Newark Castle is a substantial and fascinating old tower house with many rooms to explore and some original internal features, long held by the turbulent Maxwells, and standing by the banks of the River Clyde near Port Glasgow in Renfrewshire in western Scotland.
Renfrewshire: In Port Glasgow, on minor roads just north of A8, on south shore of River Clyde, at Newark Castle.
HES NS 328745 OS: 63 PA14 5NH
OPEN: Open Apr-Sep, daily 9.30-17.30; last entry 30 mins before closing.
Tel: 01475 741858 Web: www.historicenvironment.scot
Standing on the shore of the Clyde, Newark Castle is a solid and impressive building. It consists of a much-extended simple square 15th-century tower, to which was added a 16th-century gatehouse
block and a large late 16th-century range, to form three sides of a courtyard. The remaining side was formerly completed by a wall.
The old tower rises to four storeys, the top storey being built from the original parapet. The windows of the tower have been enlarged.
The entrance leads to a vaulted basement and to a turnpike stair, in one corner, which climbs to all floors.
The tall gatehouse block is three-storeys high with a gabled roof. An arched gateway leads to a vaulted pend, which opens into the courtyard. A turnpike stair climbs to all floors from a guardroom.
The later large range has bartizans at the corners, and the walls are pierced by gunloops. A semi-circular stair-tower, with a conical roof, is corbelled out above first-floor level. This building is dated 1597.
The basement is vaulted and contains a kitchen, with a wide fireplace, a cellar, and a wine-cellar with a small stair to the hall above. The hall, on the first floor and reached by the main stair, has a richly decorated fireplace. The second storey contains a gallery, and painted beams survive in two of the chambers on the first floor, revealed in 1941. One of the chambers has an original door and fitted wooded cupboards.

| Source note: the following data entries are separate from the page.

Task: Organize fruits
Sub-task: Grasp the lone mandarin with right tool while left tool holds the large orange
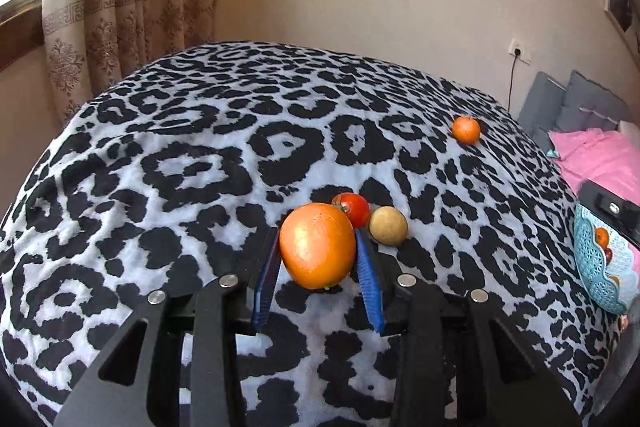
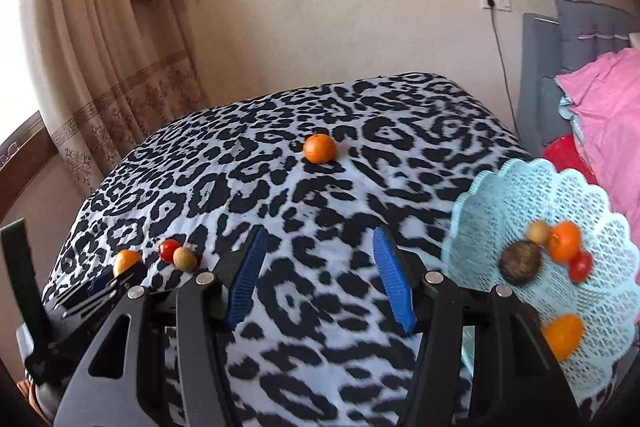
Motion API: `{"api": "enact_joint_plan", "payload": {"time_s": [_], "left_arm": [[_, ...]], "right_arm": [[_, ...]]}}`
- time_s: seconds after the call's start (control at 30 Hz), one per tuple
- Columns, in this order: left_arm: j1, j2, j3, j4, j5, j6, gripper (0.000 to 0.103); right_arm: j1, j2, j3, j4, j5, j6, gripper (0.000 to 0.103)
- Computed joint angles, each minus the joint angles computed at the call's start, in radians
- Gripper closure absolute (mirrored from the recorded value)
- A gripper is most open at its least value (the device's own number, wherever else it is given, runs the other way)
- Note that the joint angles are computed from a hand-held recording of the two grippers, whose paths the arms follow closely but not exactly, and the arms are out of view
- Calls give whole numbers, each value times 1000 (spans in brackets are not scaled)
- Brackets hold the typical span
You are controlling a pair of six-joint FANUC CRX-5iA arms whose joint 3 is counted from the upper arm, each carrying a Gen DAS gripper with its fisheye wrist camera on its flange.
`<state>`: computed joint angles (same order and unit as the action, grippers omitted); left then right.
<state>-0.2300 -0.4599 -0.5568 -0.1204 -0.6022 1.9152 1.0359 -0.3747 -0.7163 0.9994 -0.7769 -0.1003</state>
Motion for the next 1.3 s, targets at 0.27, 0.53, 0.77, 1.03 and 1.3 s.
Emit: {"api": "enact_joint_plan", "payload": {"time_s": [0.27, 0.53, 0.77, 1.03, 1.3], "left_arm": [[16, -11, -15, 26, 7, -14, 66], [22, -9, -22, 45, 12, -26, 66], [18, -2, -22, 45, 15, -26, 66], [28, -1, -30, 72, 20, -44, 66], [29, 3, -29, 76, 19, -45, 66]], "right_arm": [[-117, 155, 130, -117, 84, 124, 45], [-214, 302, 273, -226, 129, 241, 45], [-298, 411, 424, -416, 149, 361, 45], [-350, 500, 543, -582, 146, 477, 45], [-323, 541, 566, -478, 71, 467, 55]]}}
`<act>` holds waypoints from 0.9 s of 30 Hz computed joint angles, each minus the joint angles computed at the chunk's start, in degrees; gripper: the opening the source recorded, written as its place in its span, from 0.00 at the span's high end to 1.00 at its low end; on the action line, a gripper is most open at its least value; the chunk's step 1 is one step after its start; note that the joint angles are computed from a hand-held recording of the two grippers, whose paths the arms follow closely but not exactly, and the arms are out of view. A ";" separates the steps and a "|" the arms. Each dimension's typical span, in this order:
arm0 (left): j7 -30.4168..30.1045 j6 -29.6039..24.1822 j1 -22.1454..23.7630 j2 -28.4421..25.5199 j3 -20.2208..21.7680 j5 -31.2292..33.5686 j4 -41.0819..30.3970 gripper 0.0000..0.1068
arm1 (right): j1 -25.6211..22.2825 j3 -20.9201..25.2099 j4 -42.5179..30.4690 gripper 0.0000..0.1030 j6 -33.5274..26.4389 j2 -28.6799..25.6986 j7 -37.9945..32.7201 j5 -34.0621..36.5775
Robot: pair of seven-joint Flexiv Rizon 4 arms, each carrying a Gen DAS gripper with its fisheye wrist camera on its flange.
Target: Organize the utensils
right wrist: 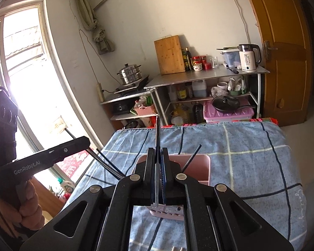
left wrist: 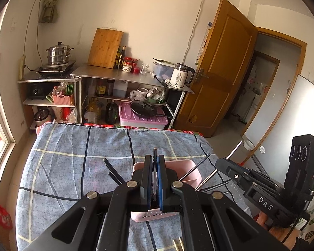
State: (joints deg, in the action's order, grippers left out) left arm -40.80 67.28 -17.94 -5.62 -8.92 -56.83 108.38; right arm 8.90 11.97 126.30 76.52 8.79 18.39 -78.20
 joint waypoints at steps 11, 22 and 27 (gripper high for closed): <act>-0.38 -0.17 0.82 -2.41 -0.78 0.19 -0.68 0.96 | -1.51 -1.87 -1.78 0.95 1.92 -0.49 5.96 -5.63; -0.72 -1.28 1.14 -3.48 -1.06 1.02 0.17 0.96 | -0.47 -1.82 -0.46 0.95 1.99 -3.06 2.36 -1.15; -2.28 -1.26 1.34 -4.04 -1.01 3.14 0.32 0.96 | 0.32 -1.47 0.09 0.95 2.16 -3.56 -1.85 3.16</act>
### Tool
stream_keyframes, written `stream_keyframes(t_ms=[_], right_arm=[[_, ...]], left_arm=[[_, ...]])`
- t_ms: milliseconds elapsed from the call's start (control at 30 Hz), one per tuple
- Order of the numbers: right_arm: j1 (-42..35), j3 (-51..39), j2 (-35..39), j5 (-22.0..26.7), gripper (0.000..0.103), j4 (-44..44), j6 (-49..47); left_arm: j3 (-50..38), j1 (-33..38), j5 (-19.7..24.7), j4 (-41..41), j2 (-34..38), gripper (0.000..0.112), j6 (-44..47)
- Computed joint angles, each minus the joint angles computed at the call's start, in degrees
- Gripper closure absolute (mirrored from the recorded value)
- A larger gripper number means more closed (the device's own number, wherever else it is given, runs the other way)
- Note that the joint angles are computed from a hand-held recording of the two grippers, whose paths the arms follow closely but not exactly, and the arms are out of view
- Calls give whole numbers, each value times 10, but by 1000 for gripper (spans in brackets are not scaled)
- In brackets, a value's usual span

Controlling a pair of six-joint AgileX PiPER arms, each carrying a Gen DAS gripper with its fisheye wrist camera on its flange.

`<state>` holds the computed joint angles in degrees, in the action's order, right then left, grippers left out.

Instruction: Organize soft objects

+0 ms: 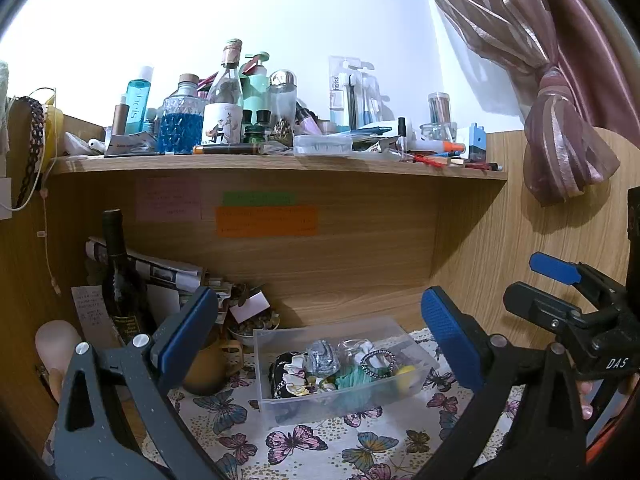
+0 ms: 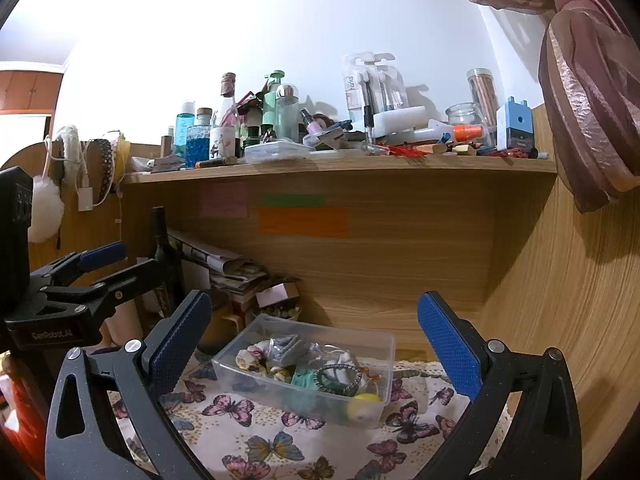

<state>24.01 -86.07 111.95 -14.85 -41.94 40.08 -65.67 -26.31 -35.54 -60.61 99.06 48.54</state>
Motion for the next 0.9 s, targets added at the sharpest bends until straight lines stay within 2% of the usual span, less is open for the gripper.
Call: stream_keyframes(t_ms=[900], right_arm=[[-3, -1, 0, -3, 0, -21, 19]], left_arm=[[0, 2, 4, 5, 1, 9, 0]])
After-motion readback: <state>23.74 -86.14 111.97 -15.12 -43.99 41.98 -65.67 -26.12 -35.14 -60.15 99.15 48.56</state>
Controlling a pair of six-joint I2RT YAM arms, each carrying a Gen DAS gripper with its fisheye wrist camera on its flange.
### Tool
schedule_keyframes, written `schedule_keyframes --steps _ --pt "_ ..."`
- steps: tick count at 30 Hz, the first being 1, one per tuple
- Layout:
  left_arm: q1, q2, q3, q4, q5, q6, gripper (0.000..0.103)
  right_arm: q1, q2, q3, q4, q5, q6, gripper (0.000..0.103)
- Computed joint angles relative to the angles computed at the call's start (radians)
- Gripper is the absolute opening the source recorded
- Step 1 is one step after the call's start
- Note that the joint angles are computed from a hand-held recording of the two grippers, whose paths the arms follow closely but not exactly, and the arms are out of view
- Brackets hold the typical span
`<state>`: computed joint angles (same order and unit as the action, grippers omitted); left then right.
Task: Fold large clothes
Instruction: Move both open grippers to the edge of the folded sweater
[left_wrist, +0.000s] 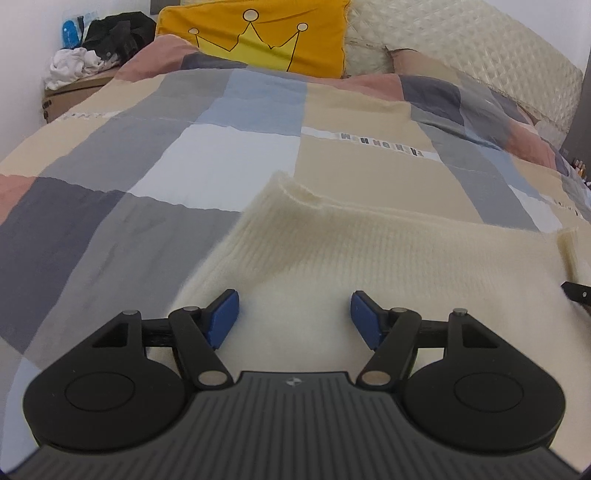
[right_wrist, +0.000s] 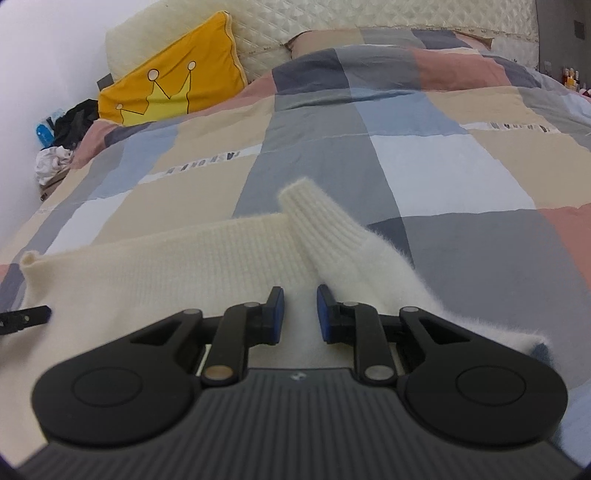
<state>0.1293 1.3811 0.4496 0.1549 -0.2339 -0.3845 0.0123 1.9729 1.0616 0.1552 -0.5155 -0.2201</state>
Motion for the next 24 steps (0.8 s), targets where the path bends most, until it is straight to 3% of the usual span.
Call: schedule_keyframes --steps 8,16,20,24 --pt "-0.135 -0.216 -0.038 -0.154 -0.089 -0.087 0.073 -0.018 -0.129 -0.094 -0.008 -0.038 -0.016 0.025" --pt "-0.441 -0.518 -0.042 -0.471 -0.289 -0.321 0.073 -0.049 -0.347 -0.280 -0.032 -0.135 -0.018 0.025" --pt "-0.676 -0.576 0.013 -0.672 -0.453 -0.481 0.073 -0.070 -0.460 -0.360 -0.063 -0.175 -0.040 0.025" --pt "-0.953 -0.537 0.094 -0.892 -0.614 -0.745 0.073 -0.122 -0.582 -0.438 -0.124 -0.233 -0.090 0.025"
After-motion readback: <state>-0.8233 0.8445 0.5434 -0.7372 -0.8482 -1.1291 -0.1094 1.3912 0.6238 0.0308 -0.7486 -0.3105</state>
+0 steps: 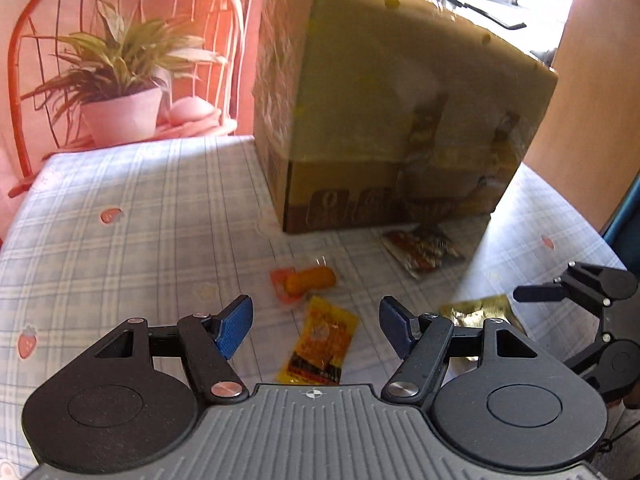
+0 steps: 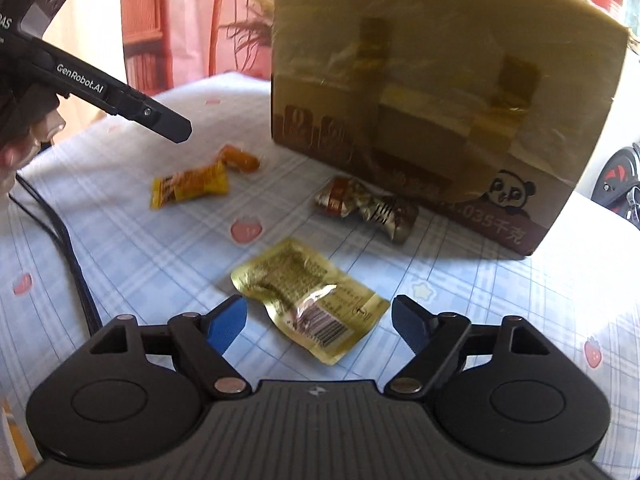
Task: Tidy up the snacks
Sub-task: 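Move the left tool to the yellow candy packet while the right tool approaches the gold packet, then grasp the yellow candy packet with the left tool while the right tool grasps the gold packet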
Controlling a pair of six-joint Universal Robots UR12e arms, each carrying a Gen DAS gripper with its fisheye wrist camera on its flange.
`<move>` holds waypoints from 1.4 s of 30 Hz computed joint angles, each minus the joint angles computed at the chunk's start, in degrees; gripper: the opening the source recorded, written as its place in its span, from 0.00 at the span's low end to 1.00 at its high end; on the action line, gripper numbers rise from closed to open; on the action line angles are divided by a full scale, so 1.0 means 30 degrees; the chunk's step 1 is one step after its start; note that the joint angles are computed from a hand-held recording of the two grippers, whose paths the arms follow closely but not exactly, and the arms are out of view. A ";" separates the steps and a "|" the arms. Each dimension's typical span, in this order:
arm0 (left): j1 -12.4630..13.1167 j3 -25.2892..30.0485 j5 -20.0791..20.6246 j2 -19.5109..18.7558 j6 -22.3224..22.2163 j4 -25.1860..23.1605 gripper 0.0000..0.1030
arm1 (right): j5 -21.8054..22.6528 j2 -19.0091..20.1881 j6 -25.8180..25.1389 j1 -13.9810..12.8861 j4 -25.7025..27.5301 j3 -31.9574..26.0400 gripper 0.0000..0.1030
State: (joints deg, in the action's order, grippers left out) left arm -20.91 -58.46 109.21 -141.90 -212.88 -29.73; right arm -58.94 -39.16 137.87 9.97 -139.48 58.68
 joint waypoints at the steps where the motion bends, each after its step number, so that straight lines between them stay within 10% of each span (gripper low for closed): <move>1: -0.0023 -0.0049 -0.0040 0.0003 -0.0026 -0.0011 0.70 | -0.0067 0.0065 -0.0038 0.0016 0.0162 -0.0100 0.80; 12: -0.0089 0.0216 -0.0433 -0.0276 0.0111 -0.0428 0.70 | -0.0510 0.1131 0.1657 0.0253 0.0777 -0.1867 0.84; 20: -0.0087 0.0236 -0.0684 -0.0408 0.0519 -0.0561 0.69 | -0.0400 0.0926 0.3273 0.0057 -0.0773 -0.1118 0.61; 29: -0.0083 0.0729 -0.0285 -0.0813 0.0484 -0.1033 0.68 | -0.0325 0.0904 0.3652 0.0034 -0.1016 -0.1014 0.62; 36: -0.0167 0.0579 -0.0328 -0.0927 -0.0151 -0.0256 0.32 | -0.0367 0.1093 0.3834 0.0115 -0.1279 -0.1187 0.65; 42: -0.0395 0.0442 -0.0135 -0.0976 -0.0350 0.0408 0.31 | -0.0194 0.1046 0.3975 0.0076 -0.1660 -0.1006 0.57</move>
State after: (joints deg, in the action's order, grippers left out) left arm -22.10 -57.13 108.81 -144.83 -213.93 -28.51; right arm -59.53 -36.02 149.79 10.19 -144.46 55.66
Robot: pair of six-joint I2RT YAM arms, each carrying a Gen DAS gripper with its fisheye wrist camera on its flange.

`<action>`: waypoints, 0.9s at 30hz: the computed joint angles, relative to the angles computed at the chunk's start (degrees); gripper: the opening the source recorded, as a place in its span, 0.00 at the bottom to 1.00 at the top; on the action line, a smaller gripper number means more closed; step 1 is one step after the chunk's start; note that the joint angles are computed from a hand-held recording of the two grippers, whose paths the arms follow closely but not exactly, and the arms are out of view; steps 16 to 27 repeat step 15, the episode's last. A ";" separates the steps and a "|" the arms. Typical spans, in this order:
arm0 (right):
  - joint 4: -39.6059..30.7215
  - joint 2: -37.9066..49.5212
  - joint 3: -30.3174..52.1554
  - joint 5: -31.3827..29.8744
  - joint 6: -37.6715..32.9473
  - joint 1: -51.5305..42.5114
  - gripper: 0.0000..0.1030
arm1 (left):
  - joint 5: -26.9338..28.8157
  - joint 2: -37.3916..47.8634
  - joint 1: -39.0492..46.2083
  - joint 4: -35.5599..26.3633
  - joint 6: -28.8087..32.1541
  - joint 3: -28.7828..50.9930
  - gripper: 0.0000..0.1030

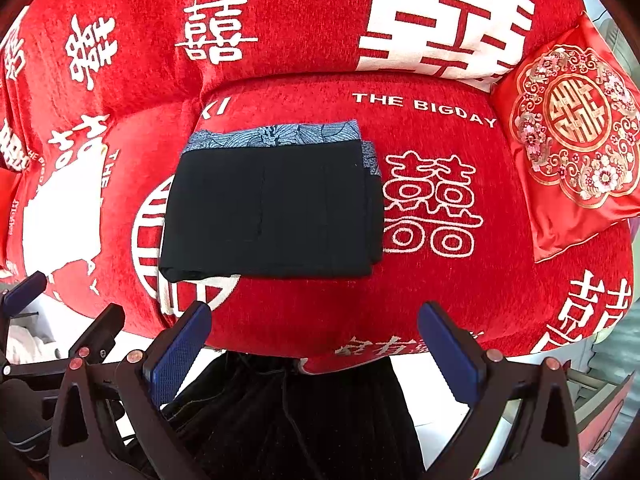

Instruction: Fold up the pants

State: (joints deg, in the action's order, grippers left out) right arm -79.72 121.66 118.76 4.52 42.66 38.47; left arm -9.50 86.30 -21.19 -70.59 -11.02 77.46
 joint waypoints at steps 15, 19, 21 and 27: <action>-0.07 -0.17 0.04 0.29 0.15 0.00 1.00 | 1.23 -1.21 0.08 1.48 1.06 -0.65 1.00; -0.07 -0.17 0.04 0.29 0.15 0.00 1.00 | 1.23 -1.21 0.08 1.48 1.06 -0.65 1.00; -0.07 -0.17 0.04 0.29 0.15 0.00 1.00 | 1.23 -1.21 0.08 1.48 1.06 -0.65 1.00; -0.07 -0.17 0.04 0.29 0.15 0.00 1.00 | 1.23 -1.21 0.08 1.48 1.06 -0.65 1.00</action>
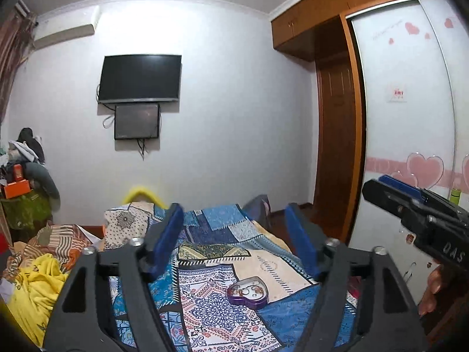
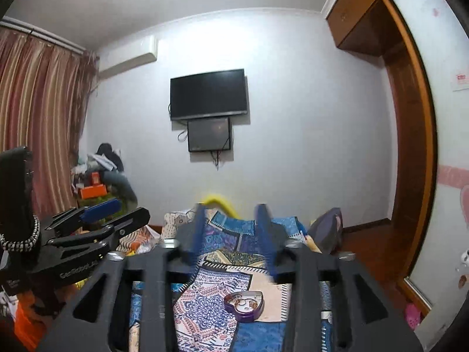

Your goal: Organize jewelry

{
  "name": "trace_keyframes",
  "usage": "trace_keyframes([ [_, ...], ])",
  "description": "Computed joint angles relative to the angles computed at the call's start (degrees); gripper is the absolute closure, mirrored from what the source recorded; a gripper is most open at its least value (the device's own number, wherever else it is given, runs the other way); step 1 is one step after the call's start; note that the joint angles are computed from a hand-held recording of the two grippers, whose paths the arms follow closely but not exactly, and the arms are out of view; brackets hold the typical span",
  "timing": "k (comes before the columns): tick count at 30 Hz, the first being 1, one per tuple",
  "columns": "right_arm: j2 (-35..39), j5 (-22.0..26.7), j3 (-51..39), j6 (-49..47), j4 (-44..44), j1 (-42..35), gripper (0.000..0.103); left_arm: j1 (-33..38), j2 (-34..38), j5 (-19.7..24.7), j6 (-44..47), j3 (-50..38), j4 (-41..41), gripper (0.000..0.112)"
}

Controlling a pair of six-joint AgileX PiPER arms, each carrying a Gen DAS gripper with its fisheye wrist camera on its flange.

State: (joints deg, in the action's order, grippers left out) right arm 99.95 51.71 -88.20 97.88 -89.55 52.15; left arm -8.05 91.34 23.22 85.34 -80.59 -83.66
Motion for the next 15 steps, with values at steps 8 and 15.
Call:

Newark does not appear to be marked on Pont, but is shown on Blaeu’s map of Renfrew.
Newark was originally a property of the Dennistouns or Danielstouns, but passed by marriage to the Maxwells of Calderwood in 1402, who built the castle. James IV was a frequent visitor when prosecuting his campaign against the Lords of the Isles.
One of the family, Patrick Maxwell, was involved in the murders of Patrick Maxwell of Stanely and Hugh Montgomery, 4th Earl of Eglinton, in 1584 and 1586 respectively, during a series of feuds, and the slaying of Robert Montgomery of Skelmorlie. He was married for some 44 years and had 16 children, although he beat and so mistreated his wife, Margaret Crawford, that she left him.
In 1668 another Patrick Maxwell sold lands to the city of Glasgow so that a new port could be built, the name being changed from Newark to Port Glasgow. Sir Patrick Maxwell of Newark had a ratification of 1672 which mentions the tower and fortalice of Newark.
The property passed to the Shaw Stewarts, and the castle was abandoned as their residence early in the 18th century. It was occupied by poorer folk, but was handed over into State care in 1909 and partly restored. It is now managed by HES.
There are stories that the castle is haunted, reputedly by a blonde-haired woman seen in a red frock. This has been identified by some as the bogle of Margaret Crawford.